Time to move std.experimental.checkedint to std.checkedint ?

Wed Mar 31 07:13:07 UTC 2021

On 3/30/2021 11:54 PM, Vladimir Panteleev wrote:
> On Wednesday, 31 March 2021 at 06:34:04 UTC, Walter Bright wrote:
>> On 3/30/2021 10:30 PM, Vladimir Panteleev wrote:
>>> On Wednesday, 31 March 2021 at 05:25:48 UTC, Walter Bright wrote:
>>>> It's a win because it uses the address decoder logic which is separate from 
>>>> the arithmetic logic unit. This enables it to be done in parallel with the ALU.
>>>
>>> Is this still true for modern CPUs?
>>
>> See https://www.agner.org/optimize/optimizing_assembly.pdf page 135.
> 
> Thanks!
> 
> It also says that LEA may be slower than ADD on some CPUs.

Slower than ADD, but not slower than multiple ADDs. DMD does not replace a mere 
ADD with LEA. If you also look at how LEA is used in the various examples of 
optimized code in the pdf, well, he uses it a lot.

 > some CPUs

Code gen is generally targeted at generating code that works well on most machines.

>> If you use a register that needs to be saved on the stack, it's going to cost.
> Sure, but why would you do that?

To map as many locals into registers as possible.

> If I'm reading the ABI spec correctly, almost 
> all registers belong to the callee, and don't need to be saved/restored, and 
> there's probably little reason to call a function in the middle of such a 
> computation and therefore save the interim value on the stack.
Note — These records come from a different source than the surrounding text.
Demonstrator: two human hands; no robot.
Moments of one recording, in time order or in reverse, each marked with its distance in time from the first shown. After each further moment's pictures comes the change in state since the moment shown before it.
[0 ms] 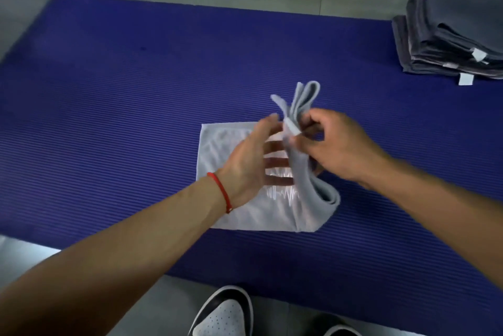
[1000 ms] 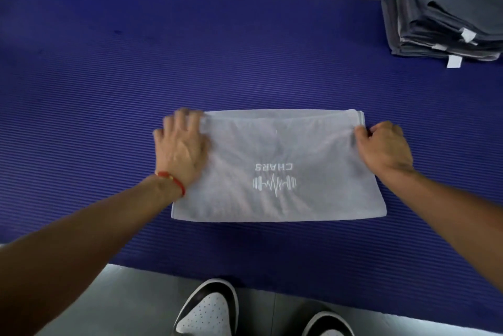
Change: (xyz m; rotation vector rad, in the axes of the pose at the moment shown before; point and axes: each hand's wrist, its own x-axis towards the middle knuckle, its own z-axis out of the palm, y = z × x) left_hand 0.044 -0.044 -0.113 1.562 0.652 0.506; right_hand 0.019 0.178 -0.036 -0.443 0.460 0.510
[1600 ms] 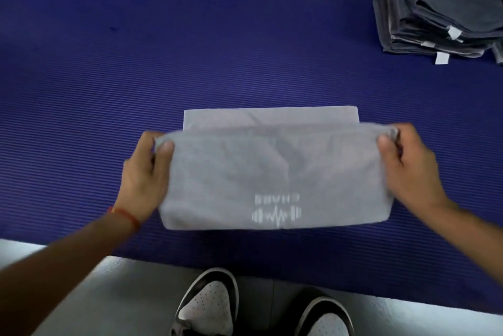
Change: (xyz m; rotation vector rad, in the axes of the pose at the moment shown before) left_hand -0.073 -0.016 -0.057 -0.609 0.027 -0.239; right_hand -0.084 0.022 -0.063 0.318 0.033 -0.332
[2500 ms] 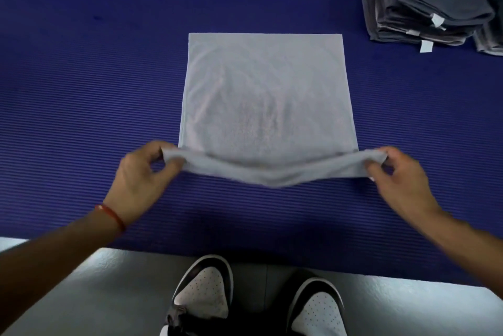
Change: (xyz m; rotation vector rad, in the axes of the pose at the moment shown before) left_hand -0.005 -0.016 0.002 -0.029 -0.163 0.136; right_hand -0.035 0.042 0.003 0.071 -0.069 0.140
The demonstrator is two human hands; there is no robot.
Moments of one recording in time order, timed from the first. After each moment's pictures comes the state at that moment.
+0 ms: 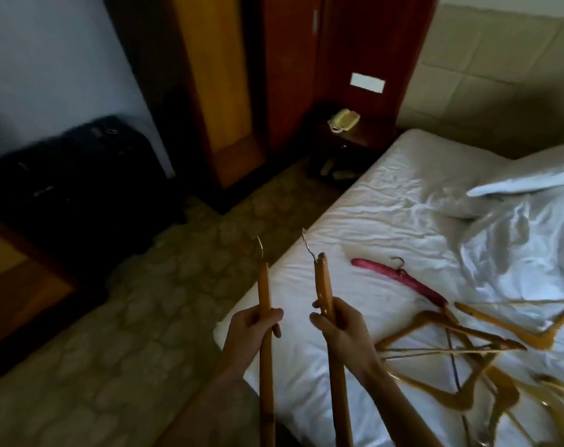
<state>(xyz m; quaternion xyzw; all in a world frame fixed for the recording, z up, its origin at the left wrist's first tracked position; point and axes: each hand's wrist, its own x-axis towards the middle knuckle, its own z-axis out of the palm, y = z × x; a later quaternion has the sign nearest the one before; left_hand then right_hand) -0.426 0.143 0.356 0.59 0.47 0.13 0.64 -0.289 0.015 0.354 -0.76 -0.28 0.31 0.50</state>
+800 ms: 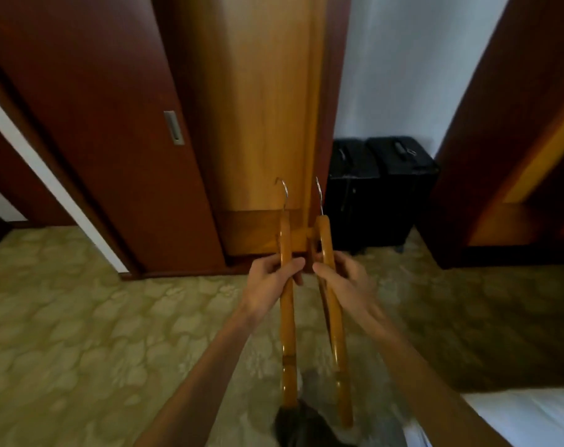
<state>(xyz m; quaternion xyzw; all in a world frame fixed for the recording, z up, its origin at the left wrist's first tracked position) -0.996 0.366 0.446 0.49 0.56 0.46 0.49 -0.832 0.373 0.449 -0.54 -0.55 0.49 0.41</state>
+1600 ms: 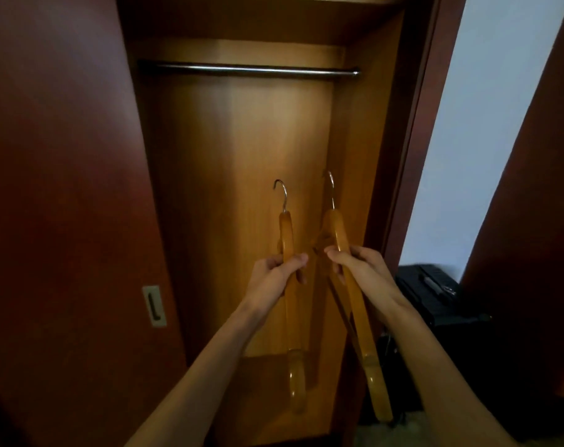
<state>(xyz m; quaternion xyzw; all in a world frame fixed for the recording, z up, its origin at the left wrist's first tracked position) -1.180 0.904 0.591 0.57 0.48 0.49 0.45 -0.993 0.902 0.608 -0.48 -0.61 0.40 0.48</state>
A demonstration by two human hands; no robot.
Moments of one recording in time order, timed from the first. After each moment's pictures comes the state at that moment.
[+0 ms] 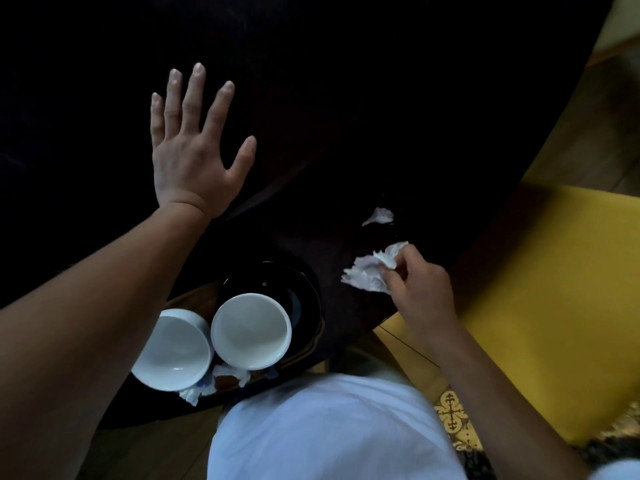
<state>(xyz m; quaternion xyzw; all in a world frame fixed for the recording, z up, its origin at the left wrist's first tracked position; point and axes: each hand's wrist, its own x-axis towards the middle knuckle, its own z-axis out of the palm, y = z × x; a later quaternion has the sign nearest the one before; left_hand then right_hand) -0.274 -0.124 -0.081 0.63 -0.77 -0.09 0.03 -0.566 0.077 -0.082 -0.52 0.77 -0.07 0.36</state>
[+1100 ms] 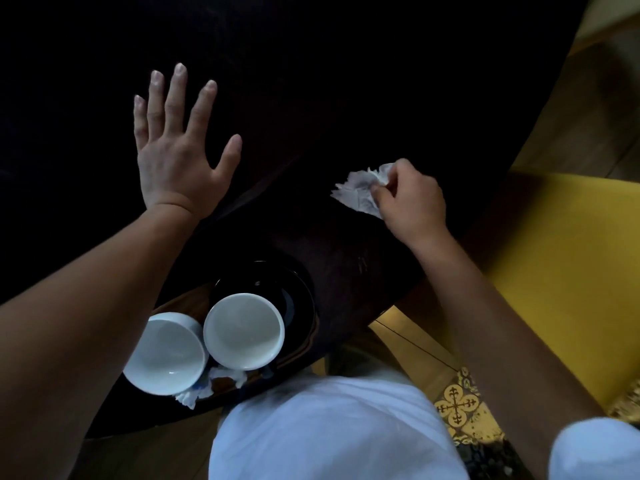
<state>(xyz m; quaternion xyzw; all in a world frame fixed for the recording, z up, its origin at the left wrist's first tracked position) -0.274 -0.123 -0.082 0.63 -0.77 -0.09 0.04 -0.573 -0.031 -0.082 -0.51 0.80 -0.08 0.31</state>
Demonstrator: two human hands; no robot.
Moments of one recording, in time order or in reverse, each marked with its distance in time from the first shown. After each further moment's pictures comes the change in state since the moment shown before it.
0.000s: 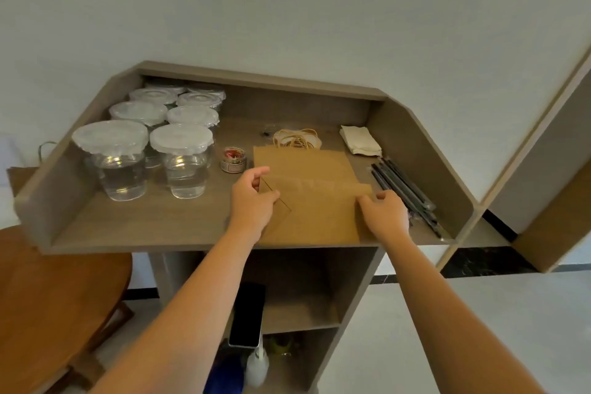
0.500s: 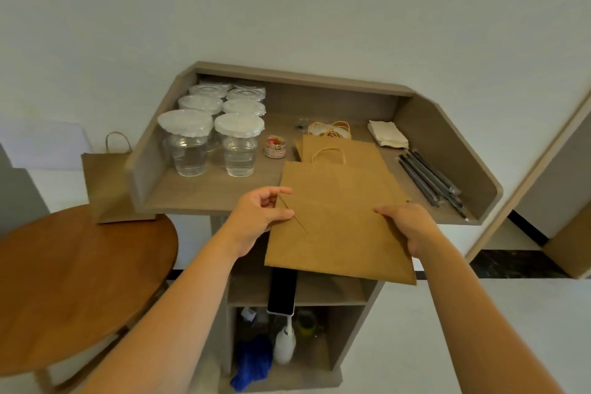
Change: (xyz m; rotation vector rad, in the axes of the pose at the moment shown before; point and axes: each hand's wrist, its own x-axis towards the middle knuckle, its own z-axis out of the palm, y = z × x) left_hand -0.066 -0.009 -0.105 -0.251 -0.394 -0.195; right_hand -0.091 -0.005 -0.010 0.414 -0.323 0.200
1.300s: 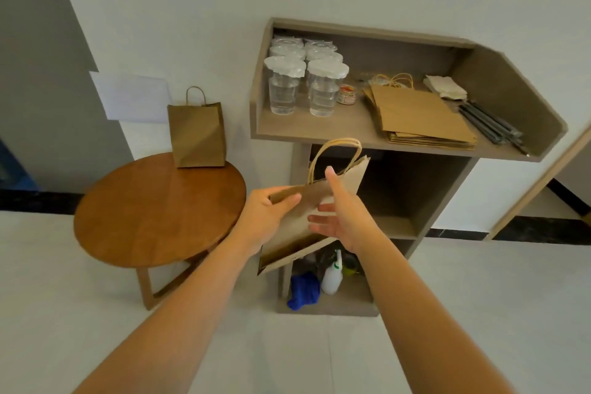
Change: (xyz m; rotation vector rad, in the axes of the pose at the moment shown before) left_hand -0.188 -0.040 -0.128 0.190 0.105 0.099; right_hand -0.207 0.064 0.216 0.216 -0.348 0.103
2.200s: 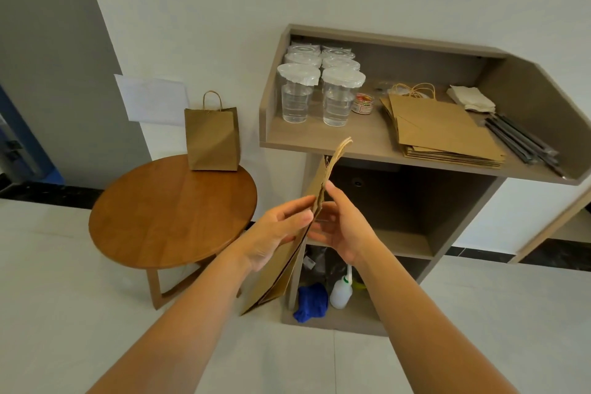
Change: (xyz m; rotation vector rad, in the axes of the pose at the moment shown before) left_hand 0.010 -0.006 0.004 -0.100 -0.262 -0.112; right_hand 0.037 0.008 -0.005 0.028 -0.177 -0.071
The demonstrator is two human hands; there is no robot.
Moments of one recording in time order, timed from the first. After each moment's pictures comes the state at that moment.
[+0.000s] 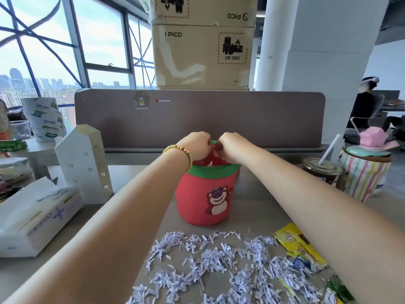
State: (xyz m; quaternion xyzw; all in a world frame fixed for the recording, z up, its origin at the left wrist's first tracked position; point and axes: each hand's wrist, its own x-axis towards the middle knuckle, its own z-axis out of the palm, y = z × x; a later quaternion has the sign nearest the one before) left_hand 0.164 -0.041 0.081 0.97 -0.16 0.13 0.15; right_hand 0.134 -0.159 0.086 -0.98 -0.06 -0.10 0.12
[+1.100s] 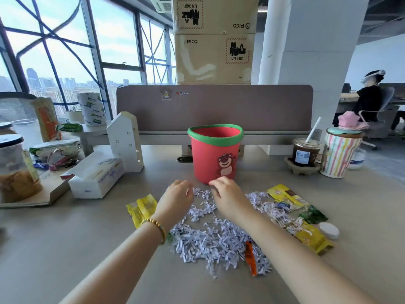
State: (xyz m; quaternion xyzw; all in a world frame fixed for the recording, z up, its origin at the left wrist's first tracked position) left_hand -0.051 0.036 -0.043 0.95 -0.08 0.15 0.26; right_hand -0.052 -0.119 -0.042 -0.95 -0.15 -0.14 0.23
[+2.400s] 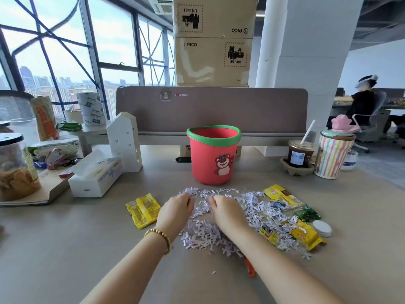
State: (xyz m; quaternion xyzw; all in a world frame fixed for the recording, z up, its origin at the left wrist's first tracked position) left_hand -0.061 0.033 -0.072 0.96 -0.06 0.16 0.24; right_hand -0.065 -0.109 -0.074 -0.96 -0.09 -0.13 0.24
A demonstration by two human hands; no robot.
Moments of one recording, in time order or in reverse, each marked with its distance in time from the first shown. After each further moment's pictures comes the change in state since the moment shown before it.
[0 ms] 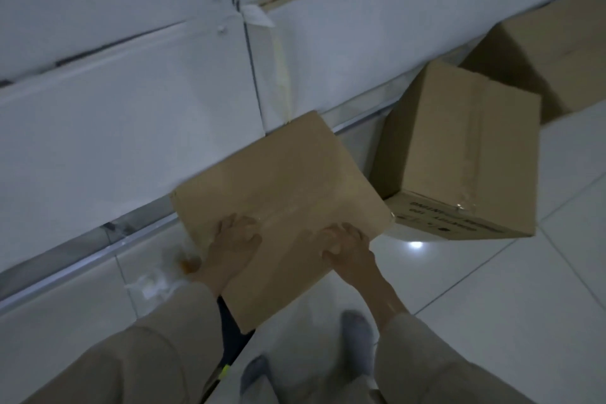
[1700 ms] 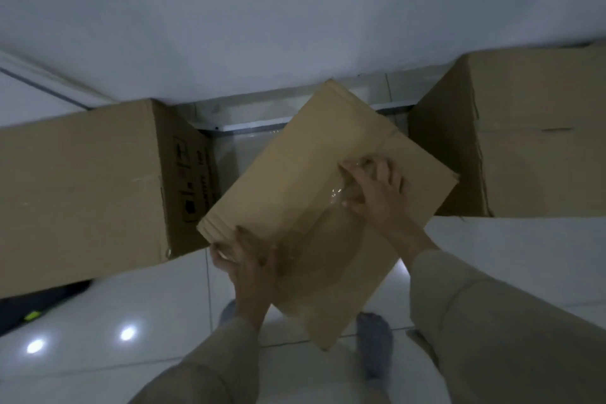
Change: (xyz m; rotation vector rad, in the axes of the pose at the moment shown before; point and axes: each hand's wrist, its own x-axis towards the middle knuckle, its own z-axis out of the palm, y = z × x) left_hand 0.066 0.384 0.320 -0.642 0.427 -0.531; right_hand 0.266 0.253 -0.362 -0.419 -0.034 -0.438
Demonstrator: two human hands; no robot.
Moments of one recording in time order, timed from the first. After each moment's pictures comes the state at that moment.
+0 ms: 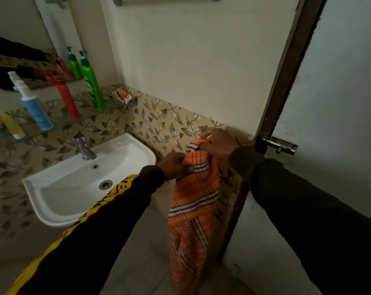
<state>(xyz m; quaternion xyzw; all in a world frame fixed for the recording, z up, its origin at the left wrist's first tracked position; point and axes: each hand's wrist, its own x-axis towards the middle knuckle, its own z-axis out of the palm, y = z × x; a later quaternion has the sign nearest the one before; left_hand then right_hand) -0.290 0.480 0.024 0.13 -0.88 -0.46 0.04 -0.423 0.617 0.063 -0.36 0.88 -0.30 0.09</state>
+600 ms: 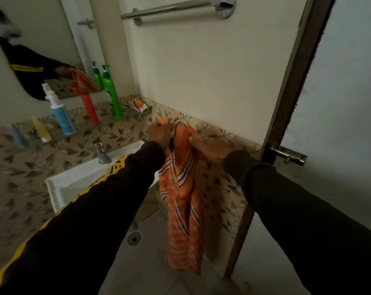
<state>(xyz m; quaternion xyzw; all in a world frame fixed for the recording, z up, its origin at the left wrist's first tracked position) -0.305 0.463 0.103 0.30 -0.52 -0.72 0.35 -0.396 0.602 0.081 -0.35 0.87 -0.30 0.19</state>
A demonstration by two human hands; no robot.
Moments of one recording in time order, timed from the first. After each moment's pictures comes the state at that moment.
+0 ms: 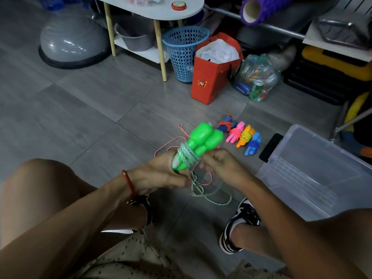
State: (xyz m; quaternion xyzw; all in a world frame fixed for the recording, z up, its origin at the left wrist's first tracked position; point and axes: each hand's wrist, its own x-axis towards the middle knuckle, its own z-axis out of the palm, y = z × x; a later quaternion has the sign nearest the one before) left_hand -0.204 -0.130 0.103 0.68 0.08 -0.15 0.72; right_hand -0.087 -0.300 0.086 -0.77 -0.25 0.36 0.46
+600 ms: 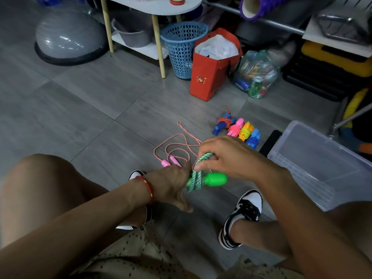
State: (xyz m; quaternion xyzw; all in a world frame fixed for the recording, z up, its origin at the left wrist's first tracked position) left_hand -0.201 -0.141 0.061 0.96 -0.06 -0.23 0.13; right_hand -0.071 -0.301 0.129 -0.80 -0.53 0.20 0.19
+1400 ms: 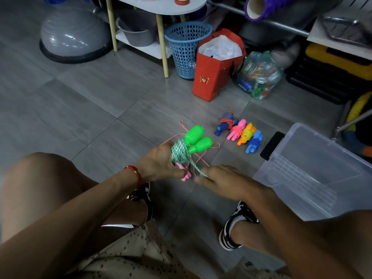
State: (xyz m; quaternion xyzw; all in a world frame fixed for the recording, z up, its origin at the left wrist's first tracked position) left_hand -0.193 -0.116 0.088 0.90 0.16 -0.09 0.39; right_hand -0.100 -0.315 0.079 -0.81 -0.48 0.32 0.12
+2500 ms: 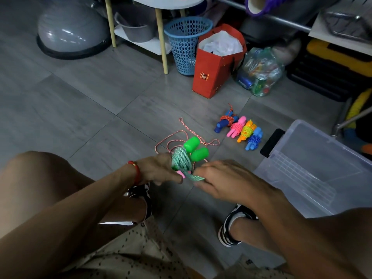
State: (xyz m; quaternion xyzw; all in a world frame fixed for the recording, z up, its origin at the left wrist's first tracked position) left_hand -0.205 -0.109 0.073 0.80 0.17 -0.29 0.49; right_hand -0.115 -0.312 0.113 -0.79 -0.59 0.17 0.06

All I can say is code gen is never that simple. There are just too many rules 
that conflict. The combinatorial explosion means some heuristics are relied on 
that produce better results most of the time. I suppose a good AI research 
project would be to train an AI to produce better overall patterns.

But, in general,

1. LEA is faster for more than one operation
2. using fewer registers is better
3. getting locals into registers is better
4. generating fewer instructions is better
5. generating shorter instructions is better
6. jumpless code is better

None of these are *always* true. And Intel/AMD change the rules slightly with 
every new processor.

As for overflow checks, I am not going to post benchmarks because everyone picks 
at them. Every benchmark posted here by check proponents shows that overflow 
checks are slower. The Rust team apparently poured a lot of effort into overflow 
checks, and ultimately failed, as in the checks are turned off in release code. 
I don't see much hope in replicating their efforts.

And, once again, I reiterate that D *does* have some overflow checks that are 
done at compile time (i.e. are free) in the form of integral promotions and 
Value Range Propagation, neither of which are part of Zig or Rust.